When dealing with the federal government, sometimes too much compliance can get you in trouble.
What happened? When the Equal Employment Oppor-tunity Commission (EEOC) got a complaint about racial discrimination at a Louisiana-based insurance company, it began an investigation. The company gave the EEOC a list of employees by name, position and race.
After reviewing the gender of those listed, the EEOC suspected the company also may have discriminated against women. The EEOC decided to expand its probe to include sex discrimination.
When the company refused to cough up any more records, the EEOC tried to get a subpoena.

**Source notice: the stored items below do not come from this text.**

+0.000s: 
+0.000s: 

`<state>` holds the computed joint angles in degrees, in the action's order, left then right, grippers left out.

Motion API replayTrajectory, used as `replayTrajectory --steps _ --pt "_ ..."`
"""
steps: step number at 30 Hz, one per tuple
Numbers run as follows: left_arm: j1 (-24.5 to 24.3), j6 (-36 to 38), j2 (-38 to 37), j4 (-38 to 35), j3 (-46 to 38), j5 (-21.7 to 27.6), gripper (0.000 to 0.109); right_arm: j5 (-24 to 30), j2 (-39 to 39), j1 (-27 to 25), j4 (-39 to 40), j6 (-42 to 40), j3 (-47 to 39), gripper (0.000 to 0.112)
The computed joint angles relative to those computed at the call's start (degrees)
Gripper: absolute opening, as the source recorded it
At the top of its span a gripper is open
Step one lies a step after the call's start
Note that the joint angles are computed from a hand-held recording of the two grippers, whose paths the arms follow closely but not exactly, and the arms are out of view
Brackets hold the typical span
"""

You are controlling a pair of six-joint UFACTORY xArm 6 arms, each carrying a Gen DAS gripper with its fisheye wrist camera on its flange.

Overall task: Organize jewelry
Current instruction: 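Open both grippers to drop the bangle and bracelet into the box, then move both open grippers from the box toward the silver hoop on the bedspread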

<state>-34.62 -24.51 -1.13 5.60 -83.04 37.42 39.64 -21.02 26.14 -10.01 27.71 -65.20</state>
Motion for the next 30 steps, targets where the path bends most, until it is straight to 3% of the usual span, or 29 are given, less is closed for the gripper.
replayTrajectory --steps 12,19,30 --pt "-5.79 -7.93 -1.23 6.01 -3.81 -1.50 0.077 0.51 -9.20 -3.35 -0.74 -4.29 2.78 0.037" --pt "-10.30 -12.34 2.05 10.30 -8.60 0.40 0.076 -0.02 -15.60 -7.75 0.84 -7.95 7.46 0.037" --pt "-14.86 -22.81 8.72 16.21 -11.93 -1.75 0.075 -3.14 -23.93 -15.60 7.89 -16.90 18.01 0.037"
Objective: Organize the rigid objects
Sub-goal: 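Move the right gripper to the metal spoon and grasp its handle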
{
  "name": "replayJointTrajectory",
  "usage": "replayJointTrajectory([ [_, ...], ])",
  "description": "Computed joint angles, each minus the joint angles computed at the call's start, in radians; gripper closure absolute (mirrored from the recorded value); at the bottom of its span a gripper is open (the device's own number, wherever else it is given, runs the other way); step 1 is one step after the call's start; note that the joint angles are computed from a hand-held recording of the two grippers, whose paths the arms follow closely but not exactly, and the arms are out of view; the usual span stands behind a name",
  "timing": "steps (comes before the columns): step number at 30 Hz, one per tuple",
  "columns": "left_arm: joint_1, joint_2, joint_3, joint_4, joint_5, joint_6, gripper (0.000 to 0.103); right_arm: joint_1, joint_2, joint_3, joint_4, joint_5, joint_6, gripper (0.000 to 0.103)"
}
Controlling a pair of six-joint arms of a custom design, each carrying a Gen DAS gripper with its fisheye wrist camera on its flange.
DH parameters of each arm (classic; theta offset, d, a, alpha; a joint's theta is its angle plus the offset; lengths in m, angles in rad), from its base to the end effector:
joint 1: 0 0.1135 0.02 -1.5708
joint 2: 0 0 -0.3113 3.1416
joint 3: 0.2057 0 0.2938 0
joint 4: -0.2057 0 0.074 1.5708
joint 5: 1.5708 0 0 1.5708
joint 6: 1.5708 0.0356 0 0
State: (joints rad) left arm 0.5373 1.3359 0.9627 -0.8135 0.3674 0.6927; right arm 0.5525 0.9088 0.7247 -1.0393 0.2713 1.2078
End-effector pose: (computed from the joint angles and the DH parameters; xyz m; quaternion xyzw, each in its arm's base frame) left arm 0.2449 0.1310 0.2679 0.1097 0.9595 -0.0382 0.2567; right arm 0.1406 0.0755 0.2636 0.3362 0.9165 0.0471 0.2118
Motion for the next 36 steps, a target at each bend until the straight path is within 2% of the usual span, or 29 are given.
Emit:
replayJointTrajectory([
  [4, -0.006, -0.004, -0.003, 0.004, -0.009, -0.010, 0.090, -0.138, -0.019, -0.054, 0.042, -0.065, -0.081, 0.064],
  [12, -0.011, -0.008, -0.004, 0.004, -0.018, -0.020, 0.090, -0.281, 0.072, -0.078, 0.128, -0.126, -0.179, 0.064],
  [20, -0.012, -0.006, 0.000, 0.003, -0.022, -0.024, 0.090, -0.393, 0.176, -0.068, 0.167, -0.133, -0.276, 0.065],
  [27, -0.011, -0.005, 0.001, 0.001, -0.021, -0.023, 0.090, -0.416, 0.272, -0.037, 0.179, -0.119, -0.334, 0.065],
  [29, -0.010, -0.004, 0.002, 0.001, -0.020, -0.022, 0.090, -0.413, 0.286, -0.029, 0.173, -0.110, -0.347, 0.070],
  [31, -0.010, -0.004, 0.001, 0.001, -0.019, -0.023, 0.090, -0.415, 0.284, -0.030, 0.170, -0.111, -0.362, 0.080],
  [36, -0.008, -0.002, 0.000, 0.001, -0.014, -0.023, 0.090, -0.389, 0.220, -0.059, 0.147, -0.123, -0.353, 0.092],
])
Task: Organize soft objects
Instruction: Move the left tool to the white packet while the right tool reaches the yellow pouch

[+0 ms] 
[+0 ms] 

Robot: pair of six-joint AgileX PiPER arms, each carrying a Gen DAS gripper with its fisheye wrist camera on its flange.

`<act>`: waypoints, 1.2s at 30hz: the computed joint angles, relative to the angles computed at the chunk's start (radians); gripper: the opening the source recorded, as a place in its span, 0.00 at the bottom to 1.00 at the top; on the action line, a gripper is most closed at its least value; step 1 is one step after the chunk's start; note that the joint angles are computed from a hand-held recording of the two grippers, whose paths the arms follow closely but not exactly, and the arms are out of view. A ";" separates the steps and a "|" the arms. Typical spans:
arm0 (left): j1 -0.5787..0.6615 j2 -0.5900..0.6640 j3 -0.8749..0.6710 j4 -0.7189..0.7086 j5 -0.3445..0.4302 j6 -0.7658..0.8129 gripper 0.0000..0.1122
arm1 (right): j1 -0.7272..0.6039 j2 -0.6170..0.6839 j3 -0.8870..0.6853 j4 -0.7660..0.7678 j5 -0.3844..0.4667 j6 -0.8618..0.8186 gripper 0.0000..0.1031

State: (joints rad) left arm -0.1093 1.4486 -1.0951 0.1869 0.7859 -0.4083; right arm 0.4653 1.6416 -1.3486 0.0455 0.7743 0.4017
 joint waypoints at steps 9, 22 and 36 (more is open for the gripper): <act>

But the courts refused to order the company to hand over the records because those documents weren't related to the original charge of race discrimination. (EEOC v. Southern Farm Bureau Casualty Insurance Co., No. 00-31482, 5th Cir., 2001)
Advice: Stay on your toes when the EEOC comes calling. Stand firm and agree only to stick to relevant information concerning the complaint on the table. In this case, the company could have provided the race information by employee number, which didn't reveal any personal information.
It's important to note that such a victory over the EEOC is rare. The EEOC has far-reaching authority to follow through on an investigation, and it has a strong track record when it asks courts to enforce its subpoenas.
Also, such "piling on" is not unheard of in other employment lawsuits. Lawyers for employees often come up with a new theory of discrimination based on information they learn during an investigation. And witnesses sometimes identify a different form of discrimination than the one they've been called to testify about. Be aware that EEOC charges can be amended to add new grounds, as long as the investigation is open.